The Conversion of Photoinactive Protochlorophyllide633 to Phototransformable Protochlorophyllide650 in Etiolated Bean Leaves Treated with δ-Aminolevulinic Acid

Abstract

The relationship of phototransformable protochlorophyllide to photoinactive protochlorophyllide has been studied in primary leaves of 7- to 9-day-old dark-grown bean (Phaseolus vulgaris L. var. Red Kidney) seedlings. Various levels of photoinactive protochlorophyllide, absorbing at 633 nm in vivo, were induced by administering delta-aminolevulinic acid to the leaves in darkness. Phototransformable protochlorophyllide, absorbing at 650 nm in vivo, was subsequently transformed to chlorophyllide by a light flash, and the regeneration of the photoactive pigment was followed by monitoring the absorbance increase at 650 nm in vivo. A small increase in the level of protochlorophyllide(633) causes a marked increase in the extent of regeneration of protochlorphyllide(650) following a flash. High levels of the inactive pigment species, however, retard the capacity to reform photoactive protochlorophyllide.
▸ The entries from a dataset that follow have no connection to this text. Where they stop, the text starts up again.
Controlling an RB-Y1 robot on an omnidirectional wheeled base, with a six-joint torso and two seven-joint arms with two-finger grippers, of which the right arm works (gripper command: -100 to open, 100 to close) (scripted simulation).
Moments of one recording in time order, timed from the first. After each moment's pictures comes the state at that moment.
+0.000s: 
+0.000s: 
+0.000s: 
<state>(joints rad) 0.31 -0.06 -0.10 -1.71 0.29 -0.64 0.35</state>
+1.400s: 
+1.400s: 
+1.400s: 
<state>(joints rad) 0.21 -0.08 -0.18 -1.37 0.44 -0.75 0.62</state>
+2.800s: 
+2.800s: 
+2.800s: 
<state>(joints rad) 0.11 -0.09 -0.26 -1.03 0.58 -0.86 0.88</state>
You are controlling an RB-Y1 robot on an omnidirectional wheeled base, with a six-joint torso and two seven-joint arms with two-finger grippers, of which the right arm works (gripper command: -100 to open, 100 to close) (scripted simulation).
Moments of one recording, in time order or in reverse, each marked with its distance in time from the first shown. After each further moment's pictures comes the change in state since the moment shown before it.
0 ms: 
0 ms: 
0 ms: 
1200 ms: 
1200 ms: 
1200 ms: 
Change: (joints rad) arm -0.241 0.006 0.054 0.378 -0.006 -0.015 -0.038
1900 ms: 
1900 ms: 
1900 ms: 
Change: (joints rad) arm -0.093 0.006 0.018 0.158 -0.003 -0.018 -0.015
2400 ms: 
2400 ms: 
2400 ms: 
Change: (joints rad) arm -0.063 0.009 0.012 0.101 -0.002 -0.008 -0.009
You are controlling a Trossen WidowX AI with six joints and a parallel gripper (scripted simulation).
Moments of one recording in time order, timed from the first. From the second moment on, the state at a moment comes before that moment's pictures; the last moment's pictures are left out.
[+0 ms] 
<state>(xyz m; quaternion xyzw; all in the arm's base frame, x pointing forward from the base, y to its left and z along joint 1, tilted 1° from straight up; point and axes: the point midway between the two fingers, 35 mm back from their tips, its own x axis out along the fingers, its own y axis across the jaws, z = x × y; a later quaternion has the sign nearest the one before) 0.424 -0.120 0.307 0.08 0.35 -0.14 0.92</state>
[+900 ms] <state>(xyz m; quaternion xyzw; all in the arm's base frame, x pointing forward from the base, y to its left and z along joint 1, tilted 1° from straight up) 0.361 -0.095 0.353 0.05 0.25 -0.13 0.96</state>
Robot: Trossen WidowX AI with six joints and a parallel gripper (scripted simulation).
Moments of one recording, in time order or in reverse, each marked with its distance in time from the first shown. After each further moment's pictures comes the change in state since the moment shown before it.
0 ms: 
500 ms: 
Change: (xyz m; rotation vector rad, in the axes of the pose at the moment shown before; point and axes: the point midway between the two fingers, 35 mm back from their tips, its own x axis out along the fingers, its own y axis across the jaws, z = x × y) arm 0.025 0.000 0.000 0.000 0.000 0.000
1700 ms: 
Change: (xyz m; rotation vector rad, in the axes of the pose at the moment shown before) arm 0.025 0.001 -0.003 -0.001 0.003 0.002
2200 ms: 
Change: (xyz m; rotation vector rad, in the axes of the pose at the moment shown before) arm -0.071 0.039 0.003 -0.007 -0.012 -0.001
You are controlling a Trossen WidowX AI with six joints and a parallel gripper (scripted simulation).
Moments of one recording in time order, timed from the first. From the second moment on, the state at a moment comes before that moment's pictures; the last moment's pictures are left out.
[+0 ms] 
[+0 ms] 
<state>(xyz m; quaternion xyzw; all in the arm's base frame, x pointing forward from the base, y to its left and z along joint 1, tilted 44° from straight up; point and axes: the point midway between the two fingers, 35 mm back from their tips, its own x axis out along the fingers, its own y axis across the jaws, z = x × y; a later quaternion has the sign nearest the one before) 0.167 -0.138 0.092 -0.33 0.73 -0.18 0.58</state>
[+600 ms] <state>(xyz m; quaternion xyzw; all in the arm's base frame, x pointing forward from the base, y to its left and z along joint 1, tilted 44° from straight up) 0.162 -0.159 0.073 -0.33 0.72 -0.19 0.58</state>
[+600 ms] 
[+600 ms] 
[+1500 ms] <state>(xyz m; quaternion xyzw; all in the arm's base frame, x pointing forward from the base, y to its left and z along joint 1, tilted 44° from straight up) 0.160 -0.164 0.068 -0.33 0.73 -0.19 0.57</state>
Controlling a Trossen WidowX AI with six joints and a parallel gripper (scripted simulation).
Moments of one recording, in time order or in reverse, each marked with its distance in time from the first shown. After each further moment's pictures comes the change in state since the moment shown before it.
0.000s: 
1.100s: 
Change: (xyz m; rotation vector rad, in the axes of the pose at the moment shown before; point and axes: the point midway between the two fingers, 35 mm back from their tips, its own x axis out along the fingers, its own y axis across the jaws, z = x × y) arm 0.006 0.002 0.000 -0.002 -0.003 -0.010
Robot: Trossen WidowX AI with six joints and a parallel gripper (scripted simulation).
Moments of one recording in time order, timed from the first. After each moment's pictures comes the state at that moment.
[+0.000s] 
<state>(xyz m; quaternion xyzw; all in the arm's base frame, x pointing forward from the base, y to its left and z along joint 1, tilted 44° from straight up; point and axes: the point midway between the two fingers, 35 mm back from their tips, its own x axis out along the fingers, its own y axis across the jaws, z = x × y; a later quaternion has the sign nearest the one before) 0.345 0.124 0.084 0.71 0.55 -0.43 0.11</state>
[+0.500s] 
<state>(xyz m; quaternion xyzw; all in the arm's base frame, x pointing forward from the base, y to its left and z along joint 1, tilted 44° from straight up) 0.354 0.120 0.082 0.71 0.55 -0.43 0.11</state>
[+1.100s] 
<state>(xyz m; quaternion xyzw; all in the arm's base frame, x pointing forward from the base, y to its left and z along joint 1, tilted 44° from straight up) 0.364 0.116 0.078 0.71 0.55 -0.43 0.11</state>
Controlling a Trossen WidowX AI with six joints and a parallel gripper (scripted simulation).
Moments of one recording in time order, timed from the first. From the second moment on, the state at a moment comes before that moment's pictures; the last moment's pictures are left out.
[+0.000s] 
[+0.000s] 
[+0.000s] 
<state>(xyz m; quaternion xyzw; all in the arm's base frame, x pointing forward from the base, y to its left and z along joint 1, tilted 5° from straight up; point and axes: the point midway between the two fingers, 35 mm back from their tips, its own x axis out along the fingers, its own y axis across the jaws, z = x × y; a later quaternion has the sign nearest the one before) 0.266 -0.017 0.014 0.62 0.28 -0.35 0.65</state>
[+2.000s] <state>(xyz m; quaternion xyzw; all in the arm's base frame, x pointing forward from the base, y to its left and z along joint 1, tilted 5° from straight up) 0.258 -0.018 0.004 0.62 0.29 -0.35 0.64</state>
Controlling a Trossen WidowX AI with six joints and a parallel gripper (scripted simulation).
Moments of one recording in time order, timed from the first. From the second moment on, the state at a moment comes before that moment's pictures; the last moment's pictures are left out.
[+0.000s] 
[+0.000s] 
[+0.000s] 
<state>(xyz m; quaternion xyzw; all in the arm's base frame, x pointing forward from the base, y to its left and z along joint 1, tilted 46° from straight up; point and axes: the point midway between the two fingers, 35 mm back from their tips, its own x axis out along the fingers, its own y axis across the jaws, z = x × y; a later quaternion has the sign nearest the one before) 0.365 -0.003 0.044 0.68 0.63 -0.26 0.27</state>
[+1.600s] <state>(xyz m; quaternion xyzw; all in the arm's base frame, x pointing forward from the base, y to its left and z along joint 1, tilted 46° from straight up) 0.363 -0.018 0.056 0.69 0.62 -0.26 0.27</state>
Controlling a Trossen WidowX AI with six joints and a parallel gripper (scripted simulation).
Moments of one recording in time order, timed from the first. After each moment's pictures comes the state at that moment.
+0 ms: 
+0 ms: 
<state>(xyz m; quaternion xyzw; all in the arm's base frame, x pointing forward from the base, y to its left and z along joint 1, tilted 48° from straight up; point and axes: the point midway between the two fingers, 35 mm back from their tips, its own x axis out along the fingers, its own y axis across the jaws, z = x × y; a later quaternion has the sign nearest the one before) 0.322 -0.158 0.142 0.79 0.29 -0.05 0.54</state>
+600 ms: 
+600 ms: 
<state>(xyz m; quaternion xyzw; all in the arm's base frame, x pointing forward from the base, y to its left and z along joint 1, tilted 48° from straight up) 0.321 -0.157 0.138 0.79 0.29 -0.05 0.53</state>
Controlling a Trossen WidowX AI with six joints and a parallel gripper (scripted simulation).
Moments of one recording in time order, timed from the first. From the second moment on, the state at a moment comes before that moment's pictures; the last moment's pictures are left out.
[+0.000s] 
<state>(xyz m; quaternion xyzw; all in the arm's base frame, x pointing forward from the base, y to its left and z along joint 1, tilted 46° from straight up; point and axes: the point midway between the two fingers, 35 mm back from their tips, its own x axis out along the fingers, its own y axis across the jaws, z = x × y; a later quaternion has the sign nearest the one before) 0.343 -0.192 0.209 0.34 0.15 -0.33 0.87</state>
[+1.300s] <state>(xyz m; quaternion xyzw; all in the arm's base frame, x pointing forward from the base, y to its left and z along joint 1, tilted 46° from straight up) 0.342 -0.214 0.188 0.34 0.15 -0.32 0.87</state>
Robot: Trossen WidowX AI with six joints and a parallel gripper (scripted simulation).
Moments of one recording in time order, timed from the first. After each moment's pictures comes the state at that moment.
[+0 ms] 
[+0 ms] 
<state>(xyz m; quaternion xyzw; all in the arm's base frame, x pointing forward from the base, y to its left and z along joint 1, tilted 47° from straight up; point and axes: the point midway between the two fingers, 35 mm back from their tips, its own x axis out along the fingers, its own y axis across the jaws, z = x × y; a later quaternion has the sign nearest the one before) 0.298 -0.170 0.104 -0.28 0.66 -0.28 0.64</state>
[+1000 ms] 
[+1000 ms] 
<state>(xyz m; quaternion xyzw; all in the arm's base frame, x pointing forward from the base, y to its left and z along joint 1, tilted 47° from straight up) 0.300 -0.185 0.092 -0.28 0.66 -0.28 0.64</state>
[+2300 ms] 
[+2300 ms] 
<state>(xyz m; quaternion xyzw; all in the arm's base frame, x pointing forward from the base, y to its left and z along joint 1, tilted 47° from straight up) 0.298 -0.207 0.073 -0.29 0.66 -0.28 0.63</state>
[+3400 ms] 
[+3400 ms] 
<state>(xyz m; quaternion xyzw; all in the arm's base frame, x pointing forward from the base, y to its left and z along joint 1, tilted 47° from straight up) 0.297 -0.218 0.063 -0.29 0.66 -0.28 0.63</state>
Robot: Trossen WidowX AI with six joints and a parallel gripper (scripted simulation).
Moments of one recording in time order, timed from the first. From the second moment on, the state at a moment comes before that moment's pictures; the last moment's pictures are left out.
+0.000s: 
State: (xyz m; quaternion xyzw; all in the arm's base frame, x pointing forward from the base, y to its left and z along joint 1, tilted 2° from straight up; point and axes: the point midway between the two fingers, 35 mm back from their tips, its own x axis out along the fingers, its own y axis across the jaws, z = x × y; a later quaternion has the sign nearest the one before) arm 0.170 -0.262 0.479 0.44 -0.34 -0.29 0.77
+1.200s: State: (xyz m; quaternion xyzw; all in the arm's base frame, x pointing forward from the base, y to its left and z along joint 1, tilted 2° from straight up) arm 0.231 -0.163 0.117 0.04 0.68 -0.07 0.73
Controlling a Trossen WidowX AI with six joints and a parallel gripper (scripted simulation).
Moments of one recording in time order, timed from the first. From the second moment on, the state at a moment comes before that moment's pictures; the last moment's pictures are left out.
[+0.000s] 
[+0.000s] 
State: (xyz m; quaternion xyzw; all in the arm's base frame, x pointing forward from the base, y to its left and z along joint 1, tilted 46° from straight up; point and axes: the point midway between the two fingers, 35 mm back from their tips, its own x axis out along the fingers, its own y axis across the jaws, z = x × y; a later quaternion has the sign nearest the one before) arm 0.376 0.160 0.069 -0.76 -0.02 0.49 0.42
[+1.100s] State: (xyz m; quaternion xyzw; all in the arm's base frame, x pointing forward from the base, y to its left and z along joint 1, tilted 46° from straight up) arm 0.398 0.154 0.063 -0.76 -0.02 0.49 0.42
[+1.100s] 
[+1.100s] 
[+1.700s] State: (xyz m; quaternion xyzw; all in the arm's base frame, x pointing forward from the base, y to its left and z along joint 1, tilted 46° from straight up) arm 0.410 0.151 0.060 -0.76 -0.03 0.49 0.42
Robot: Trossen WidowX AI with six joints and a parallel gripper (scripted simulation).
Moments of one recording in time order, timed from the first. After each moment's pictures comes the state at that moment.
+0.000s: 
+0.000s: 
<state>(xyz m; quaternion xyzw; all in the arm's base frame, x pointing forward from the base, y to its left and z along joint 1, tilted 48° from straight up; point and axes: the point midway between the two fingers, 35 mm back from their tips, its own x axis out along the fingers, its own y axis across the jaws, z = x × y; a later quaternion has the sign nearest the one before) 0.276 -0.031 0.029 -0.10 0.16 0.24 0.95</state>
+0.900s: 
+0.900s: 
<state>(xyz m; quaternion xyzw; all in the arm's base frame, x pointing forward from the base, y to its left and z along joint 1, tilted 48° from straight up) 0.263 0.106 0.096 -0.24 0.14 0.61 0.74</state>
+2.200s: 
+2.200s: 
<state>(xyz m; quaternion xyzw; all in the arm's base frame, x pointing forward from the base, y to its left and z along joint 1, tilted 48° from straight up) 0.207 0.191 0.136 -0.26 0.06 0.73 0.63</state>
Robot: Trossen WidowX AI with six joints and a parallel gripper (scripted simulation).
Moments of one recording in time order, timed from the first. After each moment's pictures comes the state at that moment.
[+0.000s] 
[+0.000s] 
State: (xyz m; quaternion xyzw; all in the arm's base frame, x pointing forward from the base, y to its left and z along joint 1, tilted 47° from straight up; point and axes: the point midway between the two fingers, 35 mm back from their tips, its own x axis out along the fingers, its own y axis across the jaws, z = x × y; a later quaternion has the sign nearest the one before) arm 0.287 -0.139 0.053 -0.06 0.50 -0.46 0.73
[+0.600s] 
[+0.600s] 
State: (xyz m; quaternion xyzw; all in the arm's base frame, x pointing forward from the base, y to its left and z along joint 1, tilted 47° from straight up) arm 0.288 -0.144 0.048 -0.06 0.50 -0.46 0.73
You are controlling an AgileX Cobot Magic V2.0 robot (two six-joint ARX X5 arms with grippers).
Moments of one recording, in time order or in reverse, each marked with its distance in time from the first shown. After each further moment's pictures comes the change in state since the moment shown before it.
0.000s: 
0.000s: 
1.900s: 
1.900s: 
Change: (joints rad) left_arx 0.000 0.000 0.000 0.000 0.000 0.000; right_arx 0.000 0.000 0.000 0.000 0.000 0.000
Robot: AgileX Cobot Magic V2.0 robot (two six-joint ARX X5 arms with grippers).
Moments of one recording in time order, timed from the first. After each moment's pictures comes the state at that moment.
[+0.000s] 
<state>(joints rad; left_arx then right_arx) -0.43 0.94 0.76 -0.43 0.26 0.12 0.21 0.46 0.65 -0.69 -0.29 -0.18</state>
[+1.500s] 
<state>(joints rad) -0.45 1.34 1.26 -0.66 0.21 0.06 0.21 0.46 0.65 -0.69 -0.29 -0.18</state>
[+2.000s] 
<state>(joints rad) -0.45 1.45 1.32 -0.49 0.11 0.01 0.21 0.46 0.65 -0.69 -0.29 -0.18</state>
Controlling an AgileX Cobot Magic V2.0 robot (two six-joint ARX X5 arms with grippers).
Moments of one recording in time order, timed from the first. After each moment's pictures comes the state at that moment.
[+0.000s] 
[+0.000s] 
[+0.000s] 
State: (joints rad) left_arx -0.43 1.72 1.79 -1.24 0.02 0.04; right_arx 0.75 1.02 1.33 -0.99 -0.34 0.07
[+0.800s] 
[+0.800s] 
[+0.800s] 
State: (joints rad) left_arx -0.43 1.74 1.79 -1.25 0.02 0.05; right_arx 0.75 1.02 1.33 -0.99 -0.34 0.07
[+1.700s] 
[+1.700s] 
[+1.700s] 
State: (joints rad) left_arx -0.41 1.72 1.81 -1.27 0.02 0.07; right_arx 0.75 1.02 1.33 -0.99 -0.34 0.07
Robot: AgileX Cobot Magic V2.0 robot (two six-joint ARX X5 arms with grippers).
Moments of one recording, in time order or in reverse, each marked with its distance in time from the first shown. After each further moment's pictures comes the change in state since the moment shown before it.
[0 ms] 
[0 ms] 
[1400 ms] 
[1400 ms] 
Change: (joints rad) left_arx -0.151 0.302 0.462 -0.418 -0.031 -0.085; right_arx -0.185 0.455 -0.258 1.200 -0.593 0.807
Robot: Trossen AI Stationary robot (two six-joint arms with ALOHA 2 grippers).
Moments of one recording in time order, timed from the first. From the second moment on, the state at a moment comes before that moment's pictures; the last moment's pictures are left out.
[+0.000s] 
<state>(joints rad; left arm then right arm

A nonstoichiometric and kinetically complex decrease in absorbance at 633 nm in vivo accompanied the absorbance increase at 650 nm. The half-time for protochlorophyllide(650) regeneration in control leaves was found to be three times longer than the half-time for conversion of chlorophyllide(678) to chlorophyllide(683) at 22 C. The results are consistent with the hypothesis that protochlorophyllide(633) is a direct precursor of protochlorophyllide(650) and that the protein moiety of the protochlorophyllide holochrome acts as a "photoenzyme" in the conversion of protochlorophylide to chlorophyllide.